El profesor Xavier Sala i Martín asevera que, después de salir del Estado español, la flamante República de Cataluña tendría una deuda pública equivalente al 70% de su PIB, “bastante inferior a la deuda pública española en relación a su PIB y a la media de la deuda pública europea”. Eso es cierto. Pero el lastre de la deuda pública no guarda una correlación directa con su porcentaje del PIB. España tenía hace año y medio una deuda pública sobre el PIB muy ligeramente superior a ese 70% y su situación crediticia en el mercado internacional no ha dejado de empeorar.

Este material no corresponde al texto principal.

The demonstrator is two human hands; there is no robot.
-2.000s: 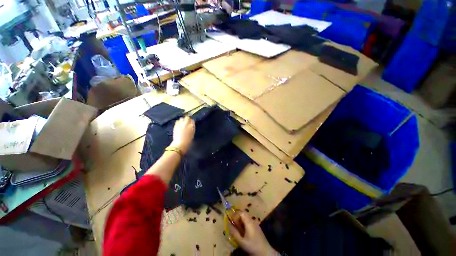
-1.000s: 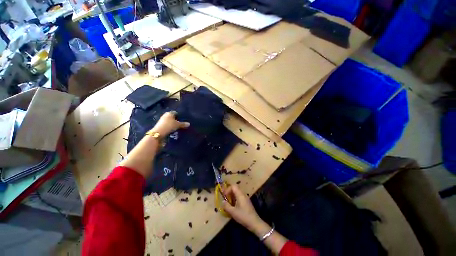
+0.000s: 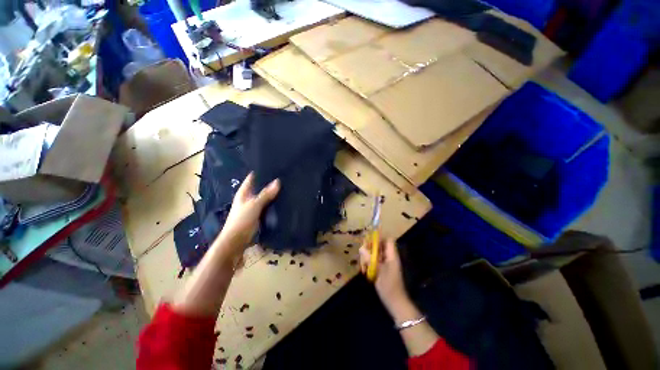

Porque, como muchos economistas han advertido, entre ellos, el doctor Xavier Sala i Martín, la gravedad en la situación de la deuda pública no depende del porcentaje del PIB, sino de las expectativas del país en poder pagarla en tiempo y forma, y esas expectativas se degradan vertiginosamente en un contexto de parálisis económica, destrucción empresarial, desempleo creciente y hundimiento del consumo. Resulta curioso que no se suela mencionar la deuda privada catalana, la mayor del Estado español en términos absolutos, y que se eleva a 150.000 millones de euros: 1,8 veces el nivel de depósitos de la Comunidad.

La independencia política no sería un gran negocio para Cataluña. Si una mayoría amplia y estable de catalanes quiere fundar su propio Estado que lo haga. Como ciudadano español y canario los apoyaré. Pero yo les pediría a mis amigos catalanes que refexionaran fríamente sobre las virtudes, peligros y defectos del proyecto de fundar y sostener un Estado propio, y si ese objetivo sería útil, provechoso y benemérito para la mayoría social de su país. Porque el principio básico de toda política progresista y democrática debe priorizar los derechos de los ciudadanos concretos y no las insaciables mitologías de un territorio, sea una finca de caza, sea una nación secular, espacios a menudo poco discernibles.